# What is required
Copy the data exactly. Leave nothing out.

# Source material
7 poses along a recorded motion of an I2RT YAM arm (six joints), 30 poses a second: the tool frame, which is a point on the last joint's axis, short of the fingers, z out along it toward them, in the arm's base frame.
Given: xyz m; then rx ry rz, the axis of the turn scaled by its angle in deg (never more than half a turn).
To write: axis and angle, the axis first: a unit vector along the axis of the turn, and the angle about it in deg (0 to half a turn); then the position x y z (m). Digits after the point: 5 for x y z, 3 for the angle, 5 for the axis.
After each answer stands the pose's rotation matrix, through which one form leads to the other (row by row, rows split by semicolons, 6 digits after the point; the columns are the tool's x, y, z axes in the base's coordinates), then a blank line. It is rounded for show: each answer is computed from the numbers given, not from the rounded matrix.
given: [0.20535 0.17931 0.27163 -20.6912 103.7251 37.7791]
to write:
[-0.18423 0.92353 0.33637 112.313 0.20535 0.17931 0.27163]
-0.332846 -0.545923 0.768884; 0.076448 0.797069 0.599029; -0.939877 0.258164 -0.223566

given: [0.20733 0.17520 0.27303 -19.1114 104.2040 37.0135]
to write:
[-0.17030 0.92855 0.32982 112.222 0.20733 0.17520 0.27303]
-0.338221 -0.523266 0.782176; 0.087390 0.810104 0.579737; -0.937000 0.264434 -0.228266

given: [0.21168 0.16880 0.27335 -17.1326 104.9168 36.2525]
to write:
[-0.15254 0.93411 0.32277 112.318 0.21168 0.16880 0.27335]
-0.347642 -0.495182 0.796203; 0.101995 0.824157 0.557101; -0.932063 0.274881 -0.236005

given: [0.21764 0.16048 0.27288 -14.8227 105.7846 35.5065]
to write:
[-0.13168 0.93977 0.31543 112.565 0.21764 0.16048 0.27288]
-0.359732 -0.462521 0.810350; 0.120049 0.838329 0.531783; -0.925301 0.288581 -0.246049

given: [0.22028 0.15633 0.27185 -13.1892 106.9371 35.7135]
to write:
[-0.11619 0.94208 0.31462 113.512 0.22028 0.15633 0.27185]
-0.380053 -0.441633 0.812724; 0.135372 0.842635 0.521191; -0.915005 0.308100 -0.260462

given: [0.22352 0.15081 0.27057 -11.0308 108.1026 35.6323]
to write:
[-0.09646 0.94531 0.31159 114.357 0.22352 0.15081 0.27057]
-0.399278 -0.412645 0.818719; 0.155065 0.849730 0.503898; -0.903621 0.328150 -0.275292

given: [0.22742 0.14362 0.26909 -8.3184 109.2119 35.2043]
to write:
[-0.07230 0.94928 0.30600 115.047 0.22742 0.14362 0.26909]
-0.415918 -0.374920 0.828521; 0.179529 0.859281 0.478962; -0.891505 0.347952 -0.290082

# Exercise solution
7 poses along a recorded motion of an I2RT YAM arm (six joints), 30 poses a second: the tool frame, which is a point on the last joint's axis, short of the fingers, z out along it toward them, in the arm's base frame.
Given: xyz m; then rx ry rz, the axis of the turn scaled by its angle in deg (never more than half a turn).
To write: axis and angle, the axis first: a unit vector along the axis of the turn, and the angle about it in deg (0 to half a turn); then the position x y z (m). Digits after the point: 5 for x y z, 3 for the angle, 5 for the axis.
After each answer stands the pose's rotation matrix, through which one form leads to the other (row by row, rows split by semicolons, 6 digits after the point; the columns are the tool's x, y, z axes in the base's coordinates), then a blank line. It is rounded for show: each answer is computed from the numbers given, not from the rounded matrix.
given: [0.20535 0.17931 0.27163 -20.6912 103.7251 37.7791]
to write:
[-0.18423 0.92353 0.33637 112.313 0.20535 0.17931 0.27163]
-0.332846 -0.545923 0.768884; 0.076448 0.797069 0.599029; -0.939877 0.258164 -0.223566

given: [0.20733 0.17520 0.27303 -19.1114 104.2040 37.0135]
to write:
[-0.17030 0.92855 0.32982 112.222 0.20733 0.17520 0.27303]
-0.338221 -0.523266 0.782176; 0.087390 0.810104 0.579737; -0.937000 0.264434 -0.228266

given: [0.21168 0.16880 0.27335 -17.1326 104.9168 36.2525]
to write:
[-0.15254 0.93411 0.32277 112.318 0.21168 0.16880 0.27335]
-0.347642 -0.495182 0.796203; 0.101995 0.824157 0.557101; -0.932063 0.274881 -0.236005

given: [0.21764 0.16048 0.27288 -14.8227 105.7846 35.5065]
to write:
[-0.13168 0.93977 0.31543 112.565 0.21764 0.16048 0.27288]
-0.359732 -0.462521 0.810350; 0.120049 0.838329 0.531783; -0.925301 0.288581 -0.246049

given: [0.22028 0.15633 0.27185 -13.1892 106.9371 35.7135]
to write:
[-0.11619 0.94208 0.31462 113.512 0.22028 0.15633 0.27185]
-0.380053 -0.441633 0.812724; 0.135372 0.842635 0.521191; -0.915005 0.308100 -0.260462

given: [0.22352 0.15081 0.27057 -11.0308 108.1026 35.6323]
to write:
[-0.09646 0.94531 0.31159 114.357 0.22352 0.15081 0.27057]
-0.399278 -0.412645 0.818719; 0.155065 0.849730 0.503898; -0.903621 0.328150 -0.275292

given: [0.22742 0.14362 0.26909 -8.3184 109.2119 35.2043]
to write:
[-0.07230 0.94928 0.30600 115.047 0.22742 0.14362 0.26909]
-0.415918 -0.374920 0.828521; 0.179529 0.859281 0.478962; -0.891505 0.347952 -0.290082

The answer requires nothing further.